Market report

S&P in black for 4th-straight week

NEW YORK -- Stock indexes inched ahead to record highs Friday, barely, after a late-afternoon push erased losses from earlier in the day. It caps the fourth-straight week of gains for the Standard & Poor's 500 index, its longest such streak since July.

Reports through the week showed that the economy is improving and corporate profits are growing more quickly than analysts expected.

The S&P 500 rose 3.94 points Friday, or 0.2 percent, to 2,351.16. The Dow Jones industrial average edged up by 4.28 points, less than 0.1 percent, to 20,624.05 and also set a record. The Nasdaq rose 23.68, or 0.4 percent, to 5,838.58, its own all-time high.

Slightly more stocks fell than rose on the New York Stock Exchange.

The past two days have been lackluster for stocks, with the S&P 500 dipping on Thursday, in comparison to the strong run they had been on. That slowdown was more a result of investors looking to cash in some profits than of any fear or need to get out of the market, said JJ Kinahan, chief market strategist at TD Ameritrade.

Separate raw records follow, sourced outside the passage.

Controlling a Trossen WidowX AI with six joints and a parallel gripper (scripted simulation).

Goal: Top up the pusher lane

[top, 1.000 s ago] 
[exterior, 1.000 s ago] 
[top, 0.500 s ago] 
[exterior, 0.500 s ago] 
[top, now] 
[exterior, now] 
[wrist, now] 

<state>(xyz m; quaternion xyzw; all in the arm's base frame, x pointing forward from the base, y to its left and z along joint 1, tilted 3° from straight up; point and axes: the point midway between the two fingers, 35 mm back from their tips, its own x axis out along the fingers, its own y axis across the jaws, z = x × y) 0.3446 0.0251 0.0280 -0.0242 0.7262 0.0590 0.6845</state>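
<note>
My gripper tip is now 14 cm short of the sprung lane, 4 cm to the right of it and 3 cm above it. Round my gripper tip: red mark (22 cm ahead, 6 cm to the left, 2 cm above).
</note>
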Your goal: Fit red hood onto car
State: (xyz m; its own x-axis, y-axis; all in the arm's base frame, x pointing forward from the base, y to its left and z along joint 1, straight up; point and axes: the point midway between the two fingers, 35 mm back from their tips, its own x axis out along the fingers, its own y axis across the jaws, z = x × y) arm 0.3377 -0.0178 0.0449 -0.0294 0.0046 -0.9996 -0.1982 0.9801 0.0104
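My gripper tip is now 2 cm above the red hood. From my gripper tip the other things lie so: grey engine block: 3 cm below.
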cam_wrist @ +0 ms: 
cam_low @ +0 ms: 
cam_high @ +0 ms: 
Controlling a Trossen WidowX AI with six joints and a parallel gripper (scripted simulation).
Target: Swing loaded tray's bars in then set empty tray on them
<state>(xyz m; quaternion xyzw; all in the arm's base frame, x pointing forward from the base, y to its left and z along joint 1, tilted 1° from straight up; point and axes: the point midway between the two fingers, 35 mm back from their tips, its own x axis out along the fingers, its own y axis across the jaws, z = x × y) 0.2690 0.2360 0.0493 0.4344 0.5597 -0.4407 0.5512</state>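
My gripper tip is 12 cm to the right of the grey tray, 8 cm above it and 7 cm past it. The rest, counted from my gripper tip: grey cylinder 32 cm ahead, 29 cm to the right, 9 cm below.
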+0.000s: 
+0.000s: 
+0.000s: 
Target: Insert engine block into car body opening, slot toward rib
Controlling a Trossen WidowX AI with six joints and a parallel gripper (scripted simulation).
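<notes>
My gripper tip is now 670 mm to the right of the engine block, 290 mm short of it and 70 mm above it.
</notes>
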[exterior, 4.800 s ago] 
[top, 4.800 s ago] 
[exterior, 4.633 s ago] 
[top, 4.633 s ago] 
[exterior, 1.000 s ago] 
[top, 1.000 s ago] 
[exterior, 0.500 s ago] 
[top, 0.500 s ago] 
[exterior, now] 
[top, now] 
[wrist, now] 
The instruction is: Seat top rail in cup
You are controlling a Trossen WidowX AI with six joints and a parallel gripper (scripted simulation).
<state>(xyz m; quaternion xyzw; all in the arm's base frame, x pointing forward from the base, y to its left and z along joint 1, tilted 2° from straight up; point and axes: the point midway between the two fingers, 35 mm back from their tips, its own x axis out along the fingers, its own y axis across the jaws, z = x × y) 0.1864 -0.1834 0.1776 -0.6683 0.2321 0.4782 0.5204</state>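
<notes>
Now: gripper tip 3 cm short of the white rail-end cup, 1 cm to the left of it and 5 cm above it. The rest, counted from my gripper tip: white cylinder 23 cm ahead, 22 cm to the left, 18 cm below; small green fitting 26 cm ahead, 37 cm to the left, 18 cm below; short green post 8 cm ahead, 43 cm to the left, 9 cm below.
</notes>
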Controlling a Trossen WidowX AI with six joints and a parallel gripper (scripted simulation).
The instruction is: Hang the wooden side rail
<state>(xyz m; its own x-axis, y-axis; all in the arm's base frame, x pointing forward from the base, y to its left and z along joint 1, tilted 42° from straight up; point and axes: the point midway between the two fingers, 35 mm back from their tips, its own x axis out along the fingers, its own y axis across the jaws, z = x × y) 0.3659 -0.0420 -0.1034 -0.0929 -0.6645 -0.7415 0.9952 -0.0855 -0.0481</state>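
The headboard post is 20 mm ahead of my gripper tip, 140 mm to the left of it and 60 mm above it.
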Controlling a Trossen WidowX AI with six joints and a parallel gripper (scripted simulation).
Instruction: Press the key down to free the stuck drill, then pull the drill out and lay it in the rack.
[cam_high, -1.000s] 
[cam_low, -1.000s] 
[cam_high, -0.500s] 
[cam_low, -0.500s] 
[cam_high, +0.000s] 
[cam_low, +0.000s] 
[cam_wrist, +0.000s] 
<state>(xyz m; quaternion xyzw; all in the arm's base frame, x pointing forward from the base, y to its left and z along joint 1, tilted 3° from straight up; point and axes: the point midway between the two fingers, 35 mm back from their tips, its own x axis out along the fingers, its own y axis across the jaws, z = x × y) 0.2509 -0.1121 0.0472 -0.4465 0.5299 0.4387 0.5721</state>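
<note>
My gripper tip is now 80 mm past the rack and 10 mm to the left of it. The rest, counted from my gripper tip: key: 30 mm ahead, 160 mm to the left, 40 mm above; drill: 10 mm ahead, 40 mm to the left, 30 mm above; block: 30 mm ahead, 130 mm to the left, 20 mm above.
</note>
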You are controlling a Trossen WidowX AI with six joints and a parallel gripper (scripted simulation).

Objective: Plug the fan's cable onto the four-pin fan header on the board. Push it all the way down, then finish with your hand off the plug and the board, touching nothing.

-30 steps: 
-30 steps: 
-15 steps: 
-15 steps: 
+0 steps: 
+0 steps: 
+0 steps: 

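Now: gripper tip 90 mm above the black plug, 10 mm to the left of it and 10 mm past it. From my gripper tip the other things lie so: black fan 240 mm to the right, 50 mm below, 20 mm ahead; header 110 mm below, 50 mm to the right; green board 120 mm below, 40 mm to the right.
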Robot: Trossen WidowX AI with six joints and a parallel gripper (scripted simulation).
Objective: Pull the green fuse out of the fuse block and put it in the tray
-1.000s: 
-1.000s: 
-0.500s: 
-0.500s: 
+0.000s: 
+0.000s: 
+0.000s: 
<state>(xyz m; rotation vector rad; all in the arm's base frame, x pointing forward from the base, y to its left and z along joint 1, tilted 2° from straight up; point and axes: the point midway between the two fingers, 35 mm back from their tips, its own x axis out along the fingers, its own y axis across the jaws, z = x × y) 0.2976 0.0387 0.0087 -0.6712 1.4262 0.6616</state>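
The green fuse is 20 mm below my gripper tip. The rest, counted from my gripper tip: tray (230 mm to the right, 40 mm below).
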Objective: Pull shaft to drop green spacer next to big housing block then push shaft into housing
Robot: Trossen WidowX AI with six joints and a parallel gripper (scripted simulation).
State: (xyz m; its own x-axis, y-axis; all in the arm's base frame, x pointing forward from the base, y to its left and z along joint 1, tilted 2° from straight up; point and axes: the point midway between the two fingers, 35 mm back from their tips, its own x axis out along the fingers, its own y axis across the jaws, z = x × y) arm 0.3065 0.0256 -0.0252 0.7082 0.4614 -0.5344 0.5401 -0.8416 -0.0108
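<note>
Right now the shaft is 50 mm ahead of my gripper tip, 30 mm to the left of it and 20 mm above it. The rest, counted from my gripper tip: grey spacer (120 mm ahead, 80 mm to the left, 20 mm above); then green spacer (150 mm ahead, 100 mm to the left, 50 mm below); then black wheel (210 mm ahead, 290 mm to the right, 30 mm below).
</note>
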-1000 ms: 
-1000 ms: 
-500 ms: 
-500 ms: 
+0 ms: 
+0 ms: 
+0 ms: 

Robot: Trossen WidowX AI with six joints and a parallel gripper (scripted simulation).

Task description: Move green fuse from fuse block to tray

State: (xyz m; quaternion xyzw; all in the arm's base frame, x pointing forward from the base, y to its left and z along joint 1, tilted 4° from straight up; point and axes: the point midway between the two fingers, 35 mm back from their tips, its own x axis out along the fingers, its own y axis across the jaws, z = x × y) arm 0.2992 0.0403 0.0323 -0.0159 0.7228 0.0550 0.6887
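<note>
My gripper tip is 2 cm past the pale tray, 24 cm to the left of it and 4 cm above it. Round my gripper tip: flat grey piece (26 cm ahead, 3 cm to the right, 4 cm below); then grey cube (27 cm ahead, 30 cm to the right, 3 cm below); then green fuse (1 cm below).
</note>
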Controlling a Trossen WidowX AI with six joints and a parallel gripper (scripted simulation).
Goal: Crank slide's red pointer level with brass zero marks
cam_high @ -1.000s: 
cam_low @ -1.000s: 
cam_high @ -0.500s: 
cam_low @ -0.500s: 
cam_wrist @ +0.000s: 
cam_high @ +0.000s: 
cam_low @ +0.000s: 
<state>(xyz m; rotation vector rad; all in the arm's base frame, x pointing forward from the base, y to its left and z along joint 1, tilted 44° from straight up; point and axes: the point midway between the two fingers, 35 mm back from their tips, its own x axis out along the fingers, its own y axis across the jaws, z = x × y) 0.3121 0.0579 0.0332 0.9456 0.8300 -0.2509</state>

"People don't want unnecessary risk heading into a three-day weekend," he said. "This is more about taking off risk than about aggressive selling."

U.S. markets will be closed Monday in honor of Washington's Birthday.

Kinahan pointed to relative calmness in the markets for the volatility index, or VIX, which measures expectations for future volatility in the S&P 500, and for gold, a traditional landing spot when investors are nervous.

Campbell Soup had the biggest drop in the S&P 500 after the company surprised analysts by reporting weaker revenue in its latest quarter than a year earlier. Its earnings were better than Wall Street had forecast, however. Shares fell $4.07, or 6.5 percent, to $58.48.

General Mills fell $2.31, or 3.8 percent, to $59.23 after it warned of tougher times ahead. It said weaker-than-expected U.S. sales of yogurt and soup pushed it to cut its sales and profit forecast for its fiscal year, which ends in May.

Treasury yields gave back some of the gains they made earlier in the week. The yield on the 10-year Treasury note fell to 2.42 percent from 2.45 percent late Thursday. The two-year yield dipped to 1.19 percent from 1.21 percent, and the 30-year Treasury yield sank to 3.02 percent from 3.05 percent.

In European stock markets, the French CAC 40 index fell 0.7 percent, Germany's DAX was virtually flat and the U.K. FTSE 100 rose 0.3 percent.

Benchmark U.S. crude oil rose 4 cents to settle at $53.40 a barrel. Brent crude, the international standard, fell 16 cents to close at $55.81 a barrel. Natural gas fell 2 cents to $2.83 per 1,000 cubic feet, wholesale gasoline fell nearly a cent to $1.52 per gallon and heating oil rose a fraction of a penny to $1.64 per gallon.

Gold fell $2.50 to settle at $1,239.10 per ounce, silver fell 4 cents to $18.03 per ounce and copper fell 1 cent to $2.71 per pound.